A contre-courant
Vies électriques, par Dalibor Frioux,
Grasset, 384 p., 23 euros.
●●●○○ Après le pétrole, l’électricité. Dalibor Frioux s’est fait connaître avec « Brut » (Seuil, 2011), roman d’anticipation sur une plateforme pétrolière en Norvège. Il s’intéresse cette fois à deux pionniers des électrodes, deux explorateurs méconnus mais bien réels du cerveau humain : Hans Berger, neurologue allemand à l’origine de l’électroencéphalogramme au début du xxe siècle, et Zenon Drohocki, juif polonais qui réussit à poursuivre ses expériences sur les électrochocs dans l’hôpital d’Auschwitz-Monowitz. Récit branché sur courant alternatif, « Vies électriques » oscille entre ces deux destins contraires. D’un côté, l’enfance choyée de Hans dans une famille prospère et sa progressive adhésion au nazisme ; de l’autre, l’effroyable quotidien de Zenon dans le camp de concentration. C’est d’ailleurs l’aspect le plus saisissant du livre, la façon dont ce brillant chercheur arrêté par la Gestapo en 1943 a négocié sa survie grâce à ses tests sur des cobayes pas toujours volontaires. Son boîtier bricolé devient un talisman. Les SS s’attroupent pour assister à ses démonstrations et se repaître des convulsions des détenues aux corps arqués comme sous l’effet de la jouissance.
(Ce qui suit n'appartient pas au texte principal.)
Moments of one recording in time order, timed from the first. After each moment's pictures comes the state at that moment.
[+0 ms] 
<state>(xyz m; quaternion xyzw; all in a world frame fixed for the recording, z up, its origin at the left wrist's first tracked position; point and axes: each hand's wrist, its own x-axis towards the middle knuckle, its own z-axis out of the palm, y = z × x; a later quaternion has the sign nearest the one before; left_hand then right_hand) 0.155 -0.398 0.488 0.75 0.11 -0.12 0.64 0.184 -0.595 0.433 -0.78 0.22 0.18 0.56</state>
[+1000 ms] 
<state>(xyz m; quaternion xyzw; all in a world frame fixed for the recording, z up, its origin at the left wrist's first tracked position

En regard, les pages sur Berger, lestées des lettres à sa soeur disparue, paraissent plus plates. Peut-être est-ce là la triste banalité du mal. Aussi opposées soient-elles, les trajectoires des deux hommes se rejoignent dans l’alliance faustienne entre la science et la guerre, le progrès et la destruction. Loin des Lumières.